[SUPPLIED INFORMATION — start]

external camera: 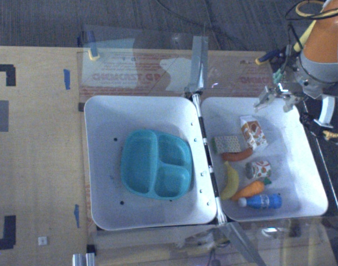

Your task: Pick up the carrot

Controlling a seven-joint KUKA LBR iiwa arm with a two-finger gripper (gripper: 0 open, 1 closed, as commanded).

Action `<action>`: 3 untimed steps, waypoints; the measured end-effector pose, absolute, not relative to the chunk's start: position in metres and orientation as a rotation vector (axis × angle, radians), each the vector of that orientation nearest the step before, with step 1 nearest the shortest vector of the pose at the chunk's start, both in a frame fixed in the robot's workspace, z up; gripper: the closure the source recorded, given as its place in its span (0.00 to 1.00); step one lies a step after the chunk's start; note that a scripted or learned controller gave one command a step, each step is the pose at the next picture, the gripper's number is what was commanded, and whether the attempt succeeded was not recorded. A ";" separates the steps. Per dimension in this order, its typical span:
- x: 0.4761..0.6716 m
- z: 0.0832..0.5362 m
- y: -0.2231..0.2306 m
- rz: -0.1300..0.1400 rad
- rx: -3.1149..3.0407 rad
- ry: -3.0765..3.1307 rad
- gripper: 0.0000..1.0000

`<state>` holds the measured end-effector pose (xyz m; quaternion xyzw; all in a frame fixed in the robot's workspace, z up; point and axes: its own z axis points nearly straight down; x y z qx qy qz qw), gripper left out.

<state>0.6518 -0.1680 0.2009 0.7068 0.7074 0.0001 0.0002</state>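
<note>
Carrot point(250, 190) lies in right bin point(310, 165), low centre, touching banana point(231, 180), blue bottle point(261, 201) just below. End effector point(277, 96) hovers at bin's upper edge, fingers apart, nothing held. Descent should be aligned across carrot's width, neighbours avoided.

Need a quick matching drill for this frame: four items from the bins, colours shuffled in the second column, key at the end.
Items:
1. carrot
2. banana
3. bottle
4. divided plate

Colours:
A. teal
B. orange
C. blue with a white cap
D. yellow

Pairs: 1-B, 2-D, 3-C, 4-A
</note>
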 end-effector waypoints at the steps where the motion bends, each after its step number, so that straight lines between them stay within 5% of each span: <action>1: 0.569 0.137 -0.166 0.001 2.199 2.243 0.00; 2: 0.540 0.145 -0.104 0.000 2.145 2.297 0.00; 3: 0.479 0.122 -0.110 0.000 2.236 2.208 0.00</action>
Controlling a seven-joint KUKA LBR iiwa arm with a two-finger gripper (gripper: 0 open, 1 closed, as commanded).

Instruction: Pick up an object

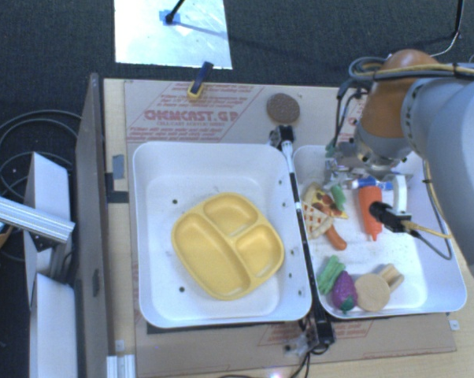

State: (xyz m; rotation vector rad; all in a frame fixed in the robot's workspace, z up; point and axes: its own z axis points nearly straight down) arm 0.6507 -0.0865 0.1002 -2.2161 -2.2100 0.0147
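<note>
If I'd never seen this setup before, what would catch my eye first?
Probably the yellow divided tray, lying alone in the left white bin. Next, the big grey arm with its orange band reaching in from the right, its gripper low over the right bin. That bin holds a jumble of toy food: a pizza slice, a carrot and a purple piece.

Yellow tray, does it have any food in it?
Empty. The yellow tray lies flat in the left bin, and its three compartments show bare yellow.
</note>
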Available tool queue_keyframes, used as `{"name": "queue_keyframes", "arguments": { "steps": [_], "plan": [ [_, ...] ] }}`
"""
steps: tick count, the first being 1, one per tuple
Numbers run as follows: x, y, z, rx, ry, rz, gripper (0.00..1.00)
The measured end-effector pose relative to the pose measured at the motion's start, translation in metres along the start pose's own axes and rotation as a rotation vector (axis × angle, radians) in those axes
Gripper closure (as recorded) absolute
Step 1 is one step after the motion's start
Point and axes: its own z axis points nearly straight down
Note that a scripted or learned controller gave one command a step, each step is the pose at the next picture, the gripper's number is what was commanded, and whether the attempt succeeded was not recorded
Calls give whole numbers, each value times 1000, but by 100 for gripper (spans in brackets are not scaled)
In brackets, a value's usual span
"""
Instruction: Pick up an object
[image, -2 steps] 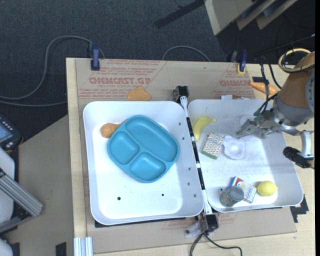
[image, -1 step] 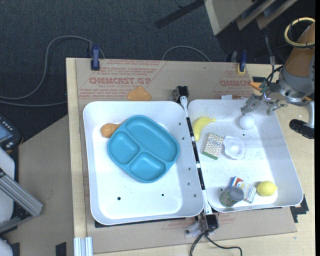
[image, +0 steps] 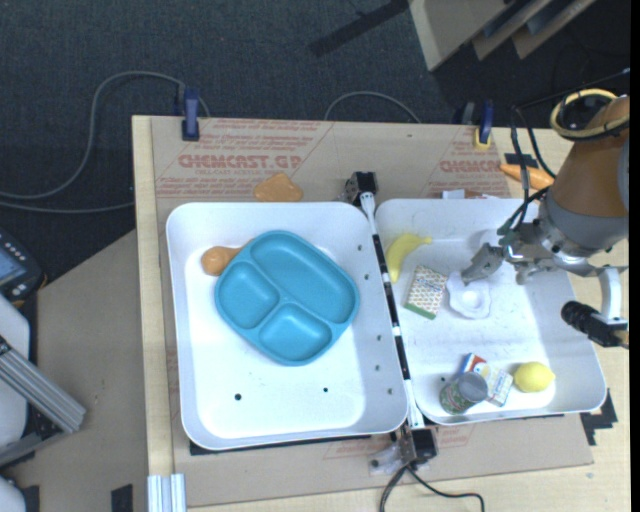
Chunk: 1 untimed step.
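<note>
Nearest the camera, a small can and a yellow lemon lie at the right bin's front edge. Farther back in that bin, the hand hovers with fingers spread, gripping nothing, just above a white cup, with a patterned packet and banana beside it.

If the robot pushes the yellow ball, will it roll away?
Probably. The ball looks round and smooth, so a nudge could send it rolling. It lies close to the bin's rim, which would likely stop it. It may also slip from the fingers.
</note>
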Motion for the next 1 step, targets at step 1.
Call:
{"name": "queue_keyframes", "arguments": {
  "steps": [1],
  "plan": [
    [70, 41, 58, -7, -1, -6, 0]
  ]
}}
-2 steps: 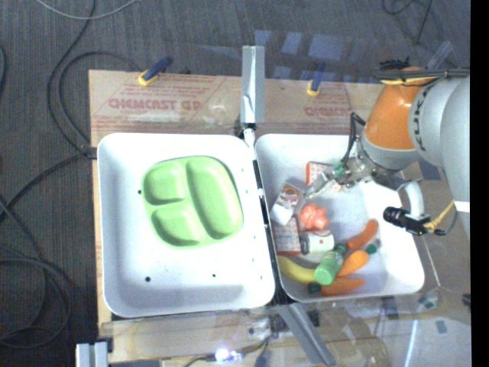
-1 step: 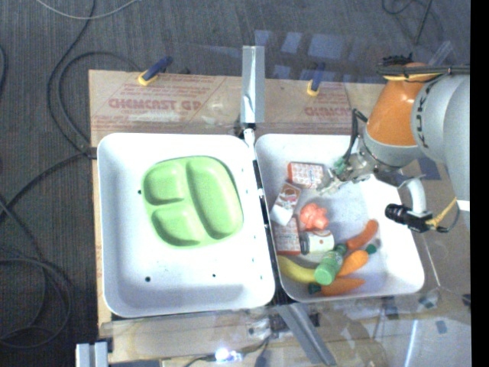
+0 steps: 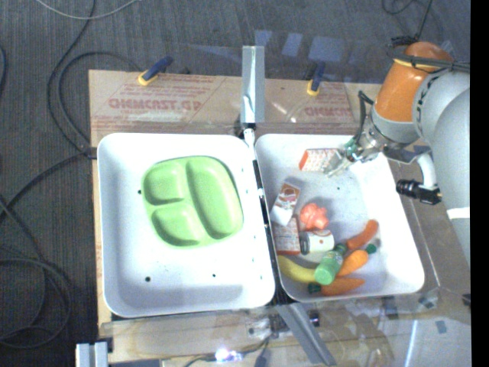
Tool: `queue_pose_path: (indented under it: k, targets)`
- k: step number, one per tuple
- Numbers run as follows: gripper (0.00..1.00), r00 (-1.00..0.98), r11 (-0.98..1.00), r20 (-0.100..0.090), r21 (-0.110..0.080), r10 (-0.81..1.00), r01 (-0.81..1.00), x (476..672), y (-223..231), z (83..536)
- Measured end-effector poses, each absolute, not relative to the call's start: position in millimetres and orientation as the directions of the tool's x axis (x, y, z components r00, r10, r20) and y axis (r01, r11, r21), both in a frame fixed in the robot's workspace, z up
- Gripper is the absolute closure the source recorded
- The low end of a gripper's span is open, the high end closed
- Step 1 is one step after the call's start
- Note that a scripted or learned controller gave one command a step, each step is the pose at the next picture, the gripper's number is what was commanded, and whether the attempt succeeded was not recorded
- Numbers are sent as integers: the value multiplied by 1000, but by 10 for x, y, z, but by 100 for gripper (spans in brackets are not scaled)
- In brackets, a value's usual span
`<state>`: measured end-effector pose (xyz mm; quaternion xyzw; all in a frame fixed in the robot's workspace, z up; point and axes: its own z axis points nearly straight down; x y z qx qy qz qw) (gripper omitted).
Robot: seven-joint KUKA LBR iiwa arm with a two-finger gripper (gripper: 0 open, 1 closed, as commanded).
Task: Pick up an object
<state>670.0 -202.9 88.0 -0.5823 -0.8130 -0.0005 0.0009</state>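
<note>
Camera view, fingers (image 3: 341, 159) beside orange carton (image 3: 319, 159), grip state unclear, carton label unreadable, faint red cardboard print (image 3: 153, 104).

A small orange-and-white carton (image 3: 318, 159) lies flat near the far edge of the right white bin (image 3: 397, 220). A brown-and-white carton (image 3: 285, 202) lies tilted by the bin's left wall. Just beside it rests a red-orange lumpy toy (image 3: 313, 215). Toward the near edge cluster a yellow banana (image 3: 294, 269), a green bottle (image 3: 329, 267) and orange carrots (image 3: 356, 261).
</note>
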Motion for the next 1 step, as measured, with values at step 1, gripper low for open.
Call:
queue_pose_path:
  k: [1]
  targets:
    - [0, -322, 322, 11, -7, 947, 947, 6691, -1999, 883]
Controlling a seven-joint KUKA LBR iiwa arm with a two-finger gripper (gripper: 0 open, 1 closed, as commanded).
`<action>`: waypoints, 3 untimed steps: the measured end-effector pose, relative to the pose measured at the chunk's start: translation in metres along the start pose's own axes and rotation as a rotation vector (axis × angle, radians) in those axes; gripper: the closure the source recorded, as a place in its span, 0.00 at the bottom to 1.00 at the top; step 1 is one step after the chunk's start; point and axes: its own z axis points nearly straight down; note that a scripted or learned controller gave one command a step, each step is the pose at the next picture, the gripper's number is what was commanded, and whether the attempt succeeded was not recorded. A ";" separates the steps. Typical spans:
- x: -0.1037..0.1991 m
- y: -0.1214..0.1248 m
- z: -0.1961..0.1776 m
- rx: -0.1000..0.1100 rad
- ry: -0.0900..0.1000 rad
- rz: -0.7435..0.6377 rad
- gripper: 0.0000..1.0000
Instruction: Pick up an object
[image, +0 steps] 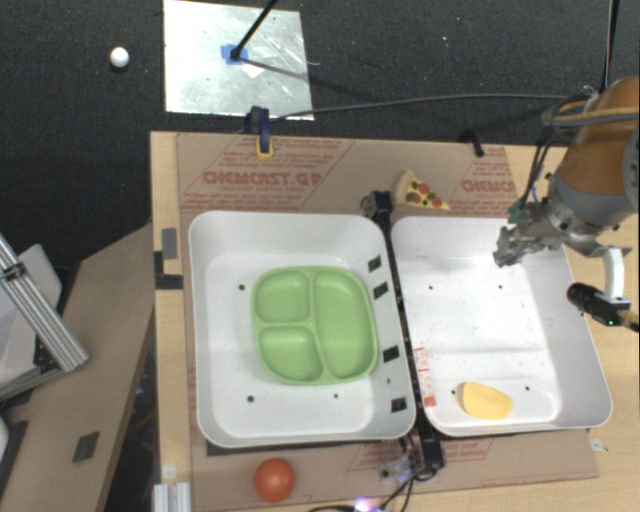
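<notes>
Red "CHEMCAST GP" lettering is printed on the brown sheet (300, 165) covering the tabletop, behind both bins. The yellow object (486, 400) lies on the floor of the right bin (580, 340), near its front wall, long axis running left to right. The tool (508, 247) hangs over that bin's rear area, well apart from the object; its finger state cannot be determined. The left bin (215, 300) contains a green divided tray (313, 324).

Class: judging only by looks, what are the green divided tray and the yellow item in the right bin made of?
Green tray: probably moulded plastic, matte with a soft sheen, rounded compartments. Yellow item: possibly foam or soft plastic, dull and smooth-edged; the picture leaves it open.
</notes>
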 end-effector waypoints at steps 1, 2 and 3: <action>-0.001 -0.001 -0.065 -0.002 0.000 -0.005 1.00; -0.001 0.000 -0.079 0.002 0.001 -0.005 1.00; 0.052 -0.015 -0.064 0.007 0.003 -0.009 1.00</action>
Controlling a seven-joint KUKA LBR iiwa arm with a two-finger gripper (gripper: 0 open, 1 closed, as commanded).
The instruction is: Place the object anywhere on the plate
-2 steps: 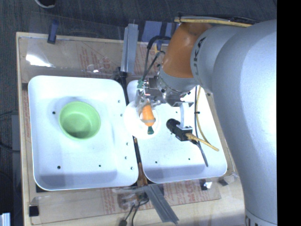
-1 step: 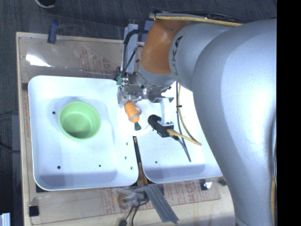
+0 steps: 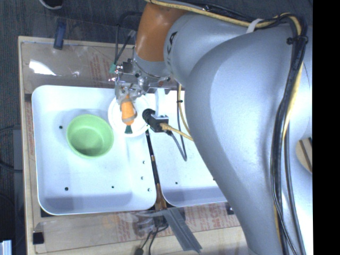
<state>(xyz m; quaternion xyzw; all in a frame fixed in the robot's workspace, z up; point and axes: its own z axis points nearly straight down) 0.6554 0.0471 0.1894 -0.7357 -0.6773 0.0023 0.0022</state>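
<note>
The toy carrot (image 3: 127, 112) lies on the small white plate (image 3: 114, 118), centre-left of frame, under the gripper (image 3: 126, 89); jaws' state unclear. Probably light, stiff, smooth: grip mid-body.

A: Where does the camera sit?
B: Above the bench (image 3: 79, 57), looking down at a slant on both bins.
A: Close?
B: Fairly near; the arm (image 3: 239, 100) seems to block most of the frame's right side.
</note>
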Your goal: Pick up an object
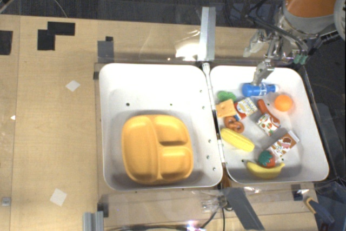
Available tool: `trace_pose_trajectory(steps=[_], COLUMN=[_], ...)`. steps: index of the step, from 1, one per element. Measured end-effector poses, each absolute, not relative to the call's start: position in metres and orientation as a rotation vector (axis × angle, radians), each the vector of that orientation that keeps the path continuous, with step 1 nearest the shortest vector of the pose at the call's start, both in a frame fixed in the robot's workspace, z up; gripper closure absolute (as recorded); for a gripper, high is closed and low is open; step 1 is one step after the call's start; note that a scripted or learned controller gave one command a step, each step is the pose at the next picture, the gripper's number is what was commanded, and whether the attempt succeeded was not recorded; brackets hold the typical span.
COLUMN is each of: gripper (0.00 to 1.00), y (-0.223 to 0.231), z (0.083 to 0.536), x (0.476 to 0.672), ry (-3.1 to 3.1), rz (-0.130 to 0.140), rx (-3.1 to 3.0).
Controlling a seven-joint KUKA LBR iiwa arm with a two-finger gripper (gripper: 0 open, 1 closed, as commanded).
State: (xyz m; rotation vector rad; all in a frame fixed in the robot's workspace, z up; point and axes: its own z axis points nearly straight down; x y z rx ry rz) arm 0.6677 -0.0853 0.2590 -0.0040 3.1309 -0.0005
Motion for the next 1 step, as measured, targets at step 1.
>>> trace_pose_trajectory(steps=[1], gripper=[0.00], y=[0.0177], z=[0.1849], x=[0.6695], ry=[3.122], rz=[0.006], rx=[0.302])
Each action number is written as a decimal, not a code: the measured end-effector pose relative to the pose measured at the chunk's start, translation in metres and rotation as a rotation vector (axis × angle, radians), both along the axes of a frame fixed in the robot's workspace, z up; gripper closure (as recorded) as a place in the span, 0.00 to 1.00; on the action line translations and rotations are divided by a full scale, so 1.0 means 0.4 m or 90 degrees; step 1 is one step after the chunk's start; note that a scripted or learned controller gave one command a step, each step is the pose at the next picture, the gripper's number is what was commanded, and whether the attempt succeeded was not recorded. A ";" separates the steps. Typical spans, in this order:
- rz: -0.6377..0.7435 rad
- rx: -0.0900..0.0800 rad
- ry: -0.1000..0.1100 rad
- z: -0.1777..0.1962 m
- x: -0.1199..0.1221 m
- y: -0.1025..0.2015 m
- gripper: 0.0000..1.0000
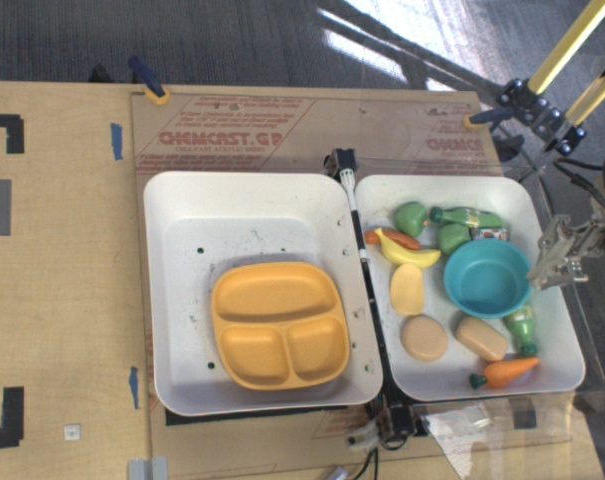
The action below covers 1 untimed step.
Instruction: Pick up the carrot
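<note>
The gripper [565,253] sits at the right bin's [462,388] right rim, pale and blurred against the bin wall, so its fingers cannot be made out. The teal bowl [487,278] covers part of a green bottle [523,330] beside it. A small red-orange piece [374,237] is mostly hidden under the banana [410,251]; what it is cannot be told.

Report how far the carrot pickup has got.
Nothing looks done: the carrot lies at the near edge of the right bin, beside a tan food piece. In hand: the hand sits at that bin's right side, next to the blue bowl, with nothing seen between its fingers. Left: reaching the carrot, gripping and lifting it.
</note>
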State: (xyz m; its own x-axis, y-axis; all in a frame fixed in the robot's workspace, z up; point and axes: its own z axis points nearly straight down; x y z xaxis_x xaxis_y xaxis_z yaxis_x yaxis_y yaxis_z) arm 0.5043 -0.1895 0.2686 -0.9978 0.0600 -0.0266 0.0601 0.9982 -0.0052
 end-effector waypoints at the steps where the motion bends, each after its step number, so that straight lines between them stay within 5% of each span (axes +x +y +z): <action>1: 0.000 0.000 0.001 -0.002 0.000 0.001 0.00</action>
State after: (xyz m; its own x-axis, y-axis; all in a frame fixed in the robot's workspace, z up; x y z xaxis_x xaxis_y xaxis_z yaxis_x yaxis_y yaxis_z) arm 0.5041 -0.1892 0.2676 -0.9979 0.0597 -0.0248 0.0598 0.9982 -0.0046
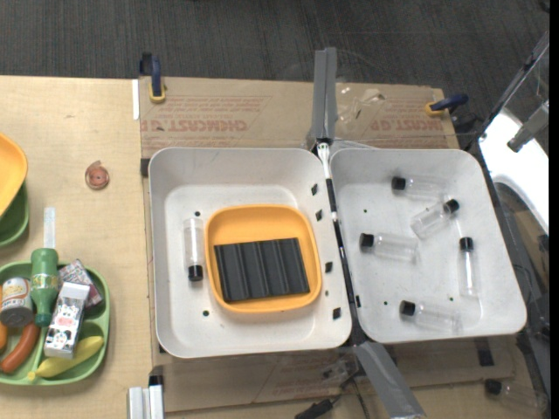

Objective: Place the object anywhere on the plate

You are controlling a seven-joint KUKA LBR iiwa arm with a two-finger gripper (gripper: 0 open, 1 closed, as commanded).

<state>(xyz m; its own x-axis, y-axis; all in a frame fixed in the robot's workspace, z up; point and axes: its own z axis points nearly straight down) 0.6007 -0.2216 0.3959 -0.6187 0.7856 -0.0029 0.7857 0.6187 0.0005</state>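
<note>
Clear plastic was the likeliest source of trouble: five small black-capped vials point(390, 246) lay loose in the right bin point(498, 317), well apart, and a round, see-through tube could easily be missed or squeezed out sideways and sent rolling. A sixth vial point(192, 247) was seen in the left bin point(166, 321), just beside the orange plate point(262, 218) but not on it. A ridged black block point(261, 269) already took up most of the plate, so little bare surface was left for a landing, and a vial might roll off. How far the gripper stood open, or what it held, could not be told.
</note>
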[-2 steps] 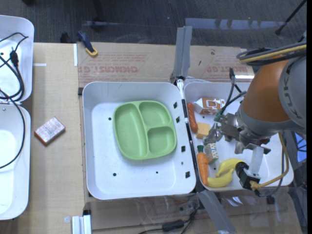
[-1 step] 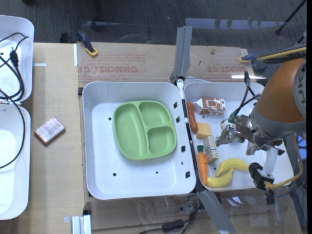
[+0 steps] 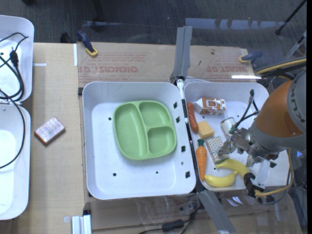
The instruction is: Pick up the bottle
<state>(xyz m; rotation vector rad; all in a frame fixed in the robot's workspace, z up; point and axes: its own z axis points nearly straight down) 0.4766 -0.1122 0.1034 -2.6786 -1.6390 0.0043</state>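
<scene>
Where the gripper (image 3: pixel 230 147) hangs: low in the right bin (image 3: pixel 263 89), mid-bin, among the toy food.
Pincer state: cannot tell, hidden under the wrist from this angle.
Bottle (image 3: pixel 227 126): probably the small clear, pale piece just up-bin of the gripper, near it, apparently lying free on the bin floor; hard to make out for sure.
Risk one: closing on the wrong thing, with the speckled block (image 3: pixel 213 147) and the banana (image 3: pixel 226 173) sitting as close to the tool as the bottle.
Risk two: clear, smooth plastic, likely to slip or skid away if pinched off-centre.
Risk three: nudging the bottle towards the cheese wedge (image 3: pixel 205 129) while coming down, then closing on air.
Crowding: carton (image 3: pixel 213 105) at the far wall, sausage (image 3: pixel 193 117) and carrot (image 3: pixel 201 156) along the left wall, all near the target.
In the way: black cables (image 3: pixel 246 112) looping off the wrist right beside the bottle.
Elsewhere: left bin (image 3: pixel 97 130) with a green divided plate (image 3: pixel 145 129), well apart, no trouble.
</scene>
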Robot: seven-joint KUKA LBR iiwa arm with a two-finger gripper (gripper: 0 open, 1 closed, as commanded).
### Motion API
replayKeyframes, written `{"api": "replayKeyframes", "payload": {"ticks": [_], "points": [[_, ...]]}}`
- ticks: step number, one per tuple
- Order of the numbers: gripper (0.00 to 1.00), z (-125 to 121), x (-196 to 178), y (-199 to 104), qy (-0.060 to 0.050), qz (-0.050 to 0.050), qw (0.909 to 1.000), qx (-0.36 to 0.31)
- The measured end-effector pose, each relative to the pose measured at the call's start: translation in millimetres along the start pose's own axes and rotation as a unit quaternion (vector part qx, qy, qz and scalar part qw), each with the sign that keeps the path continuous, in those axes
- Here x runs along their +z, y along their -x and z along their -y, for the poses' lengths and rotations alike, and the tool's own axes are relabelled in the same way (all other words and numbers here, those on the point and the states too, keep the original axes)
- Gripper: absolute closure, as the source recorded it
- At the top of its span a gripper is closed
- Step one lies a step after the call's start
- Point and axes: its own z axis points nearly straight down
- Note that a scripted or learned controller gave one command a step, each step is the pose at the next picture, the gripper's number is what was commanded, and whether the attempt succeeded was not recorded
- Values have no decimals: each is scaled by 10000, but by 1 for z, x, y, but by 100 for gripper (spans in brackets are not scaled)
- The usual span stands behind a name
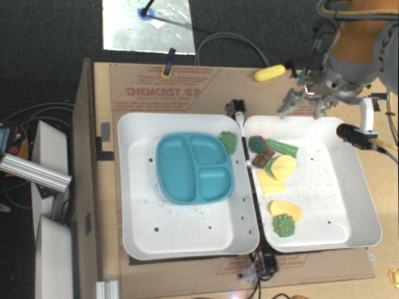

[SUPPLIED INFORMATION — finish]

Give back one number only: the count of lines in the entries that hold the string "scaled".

3